The broken antibacterial market

In a study released today, we* model the US market expected net present values for six common bacterial infections from two perspectives: the company (private) and society. The private eNPVs were small, with negative results within the error bars:

fig 4

No condition came close to a benchmark of $100 million; two conditions yield negative net present values.  Most companies allocating research capital don’t find these numbers attractive.

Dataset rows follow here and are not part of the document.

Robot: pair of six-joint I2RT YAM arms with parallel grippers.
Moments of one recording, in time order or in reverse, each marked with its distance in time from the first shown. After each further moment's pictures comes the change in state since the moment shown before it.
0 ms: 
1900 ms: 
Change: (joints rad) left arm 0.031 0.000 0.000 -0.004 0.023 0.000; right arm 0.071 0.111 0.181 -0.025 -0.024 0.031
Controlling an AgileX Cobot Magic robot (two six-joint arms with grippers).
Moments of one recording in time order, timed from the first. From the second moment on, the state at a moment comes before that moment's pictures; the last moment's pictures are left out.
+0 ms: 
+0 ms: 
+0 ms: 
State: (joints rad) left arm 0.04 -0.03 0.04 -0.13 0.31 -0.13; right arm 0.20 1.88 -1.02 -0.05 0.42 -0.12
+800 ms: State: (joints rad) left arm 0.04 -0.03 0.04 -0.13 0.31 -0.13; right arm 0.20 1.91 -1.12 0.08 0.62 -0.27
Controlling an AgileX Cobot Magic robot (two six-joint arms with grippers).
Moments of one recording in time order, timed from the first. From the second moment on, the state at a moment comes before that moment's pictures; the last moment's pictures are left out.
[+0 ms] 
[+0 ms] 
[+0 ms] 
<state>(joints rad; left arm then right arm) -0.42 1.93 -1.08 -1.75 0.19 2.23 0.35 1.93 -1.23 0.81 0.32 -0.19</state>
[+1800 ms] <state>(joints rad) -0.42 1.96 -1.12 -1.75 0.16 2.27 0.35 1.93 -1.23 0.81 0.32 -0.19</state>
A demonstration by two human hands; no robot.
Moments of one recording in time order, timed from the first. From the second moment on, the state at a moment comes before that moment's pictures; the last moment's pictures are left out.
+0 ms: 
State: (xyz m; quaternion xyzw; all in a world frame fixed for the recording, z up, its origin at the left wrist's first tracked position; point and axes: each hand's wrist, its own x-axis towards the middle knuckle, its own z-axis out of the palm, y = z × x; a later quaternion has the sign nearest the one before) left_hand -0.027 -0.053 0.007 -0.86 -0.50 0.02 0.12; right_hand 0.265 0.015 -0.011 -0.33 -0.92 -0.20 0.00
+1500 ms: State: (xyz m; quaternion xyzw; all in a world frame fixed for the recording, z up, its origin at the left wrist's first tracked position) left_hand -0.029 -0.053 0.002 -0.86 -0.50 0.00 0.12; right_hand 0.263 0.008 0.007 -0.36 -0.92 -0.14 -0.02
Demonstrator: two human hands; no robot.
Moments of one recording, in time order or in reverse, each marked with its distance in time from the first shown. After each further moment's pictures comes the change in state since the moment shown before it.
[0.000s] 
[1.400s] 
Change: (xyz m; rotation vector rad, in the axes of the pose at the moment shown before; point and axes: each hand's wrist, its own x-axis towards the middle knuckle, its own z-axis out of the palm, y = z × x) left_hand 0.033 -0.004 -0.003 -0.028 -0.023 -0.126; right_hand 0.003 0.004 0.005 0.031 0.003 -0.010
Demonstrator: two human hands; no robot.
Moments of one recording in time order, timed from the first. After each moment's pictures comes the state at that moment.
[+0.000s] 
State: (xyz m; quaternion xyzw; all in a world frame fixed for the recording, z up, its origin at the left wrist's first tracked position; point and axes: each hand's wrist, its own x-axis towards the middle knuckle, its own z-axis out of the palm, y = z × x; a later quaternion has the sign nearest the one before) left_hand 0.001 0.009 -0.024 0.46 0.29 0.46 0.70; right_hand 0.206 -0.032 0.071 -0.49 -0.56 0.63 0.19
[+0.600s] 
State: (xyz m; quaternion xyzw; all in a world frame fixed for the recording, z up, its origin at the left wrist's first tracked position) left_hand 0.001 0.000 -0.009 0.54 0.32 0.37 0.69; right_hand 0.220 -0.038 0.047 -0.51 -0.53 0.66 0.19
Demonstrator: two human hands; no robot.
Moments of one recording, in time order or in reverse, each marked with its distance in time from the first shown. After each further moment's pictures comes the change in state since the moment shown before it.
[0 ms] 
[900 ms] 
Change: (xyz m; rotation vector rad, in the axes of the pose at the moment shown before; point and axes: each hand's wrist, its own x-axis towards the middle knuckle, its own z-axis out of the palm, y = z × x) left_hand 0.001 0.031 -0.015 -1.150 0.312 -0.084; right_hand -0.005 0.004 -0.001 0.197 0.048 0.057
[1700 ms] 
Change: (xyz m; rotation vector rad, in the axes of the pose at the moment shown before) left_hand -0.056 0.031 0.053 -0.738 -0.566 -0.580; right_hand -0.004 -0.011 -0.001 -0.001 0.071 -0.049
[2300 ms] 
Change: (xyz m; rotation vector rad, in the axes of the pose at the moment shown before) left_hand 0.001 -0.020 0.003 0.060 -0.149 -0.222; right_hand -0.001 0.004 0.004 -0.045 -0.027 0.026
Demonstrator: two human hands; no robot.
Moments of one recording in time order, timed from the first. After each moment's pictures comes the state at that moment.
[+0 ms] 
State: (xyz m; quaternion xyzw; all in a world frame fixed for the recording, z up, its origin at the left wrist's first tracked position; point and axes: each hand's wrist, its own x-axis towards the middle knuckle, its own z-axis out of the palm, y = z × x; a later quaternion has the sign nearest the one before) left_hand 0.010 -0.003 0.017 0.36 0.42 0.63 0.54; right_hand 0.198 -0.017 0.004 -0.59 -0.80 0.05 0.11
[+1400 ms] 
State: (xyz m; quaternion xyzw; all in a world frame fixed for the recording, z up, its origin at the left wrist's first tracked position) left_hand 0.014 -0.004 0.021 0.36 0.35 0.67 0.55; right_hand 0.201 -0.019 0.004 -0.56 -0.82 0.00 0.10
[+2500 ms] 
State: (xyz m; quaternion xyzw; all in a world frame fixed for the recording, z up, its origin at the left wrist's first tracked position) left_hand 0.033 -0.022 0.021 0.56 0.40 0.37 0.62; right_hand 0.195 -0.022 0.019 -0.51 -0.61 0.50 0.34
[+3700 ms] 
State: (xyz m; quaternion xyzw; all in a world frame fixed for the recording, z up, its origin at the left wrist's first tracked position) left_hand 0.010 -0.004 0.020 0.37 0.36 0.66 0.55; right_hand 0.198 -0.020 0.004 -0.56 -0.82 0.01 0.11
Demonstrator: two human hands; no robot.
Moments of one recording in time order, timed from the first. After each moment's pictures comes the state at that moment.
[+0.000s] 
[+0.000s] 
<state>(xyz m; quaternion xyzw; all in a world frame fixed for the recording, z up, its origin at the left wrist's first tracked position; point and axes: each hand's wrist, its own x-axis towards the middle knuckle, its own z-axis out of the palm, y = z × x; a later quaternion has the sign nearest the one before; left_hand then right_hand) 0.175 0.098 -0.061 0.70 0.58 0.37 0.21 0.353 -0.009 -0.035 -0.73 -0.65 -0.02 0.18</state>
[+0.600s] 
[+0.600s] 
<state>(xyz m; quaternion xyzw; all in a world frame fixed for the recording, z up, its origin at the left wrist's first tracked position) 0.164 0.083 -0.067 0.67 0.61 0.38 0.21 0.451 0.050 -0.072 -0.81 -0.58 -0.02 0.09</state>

We also model the social value of antibiotics for these six conditions:

fig 6

These numbers are larger for several conditions, showing societal benefits in the billions of dollars in the US. We didn’t model MRSA, CRE, TB, gonorrhea or a host of other drug-resistant pathogens.

The contrast between public and private eNPVs is striking. For example, an antibiotic that effectively treated hospital and ventilator associated bacterial pneumonia (HABP/VABP) could be worth over $12 billion to society but only negative $4 million to the company contemplating a research program. That sounds like a broken market.

Two other issues that discourage research:  First, the error bars are large, indicating the significant uncertainty in antibiotic markets. Companies typically look for risk premiums, not discounts. Second, all antibiotics must be carefully used to slow the development of resistance, but these stewardship programs further dampen the sales prospects for new drugs. This is entirely appropriate from a health perspective, but aggravates the mismatch between public and private values.

We also examined potential incentives, but I’ll save that for tomorrow.

*Authors are Sertkaya, Eyraud, Birkenbach, Franz, Ackerley, Overton and Outterson, under contract to DHHS/ASPE and FDA.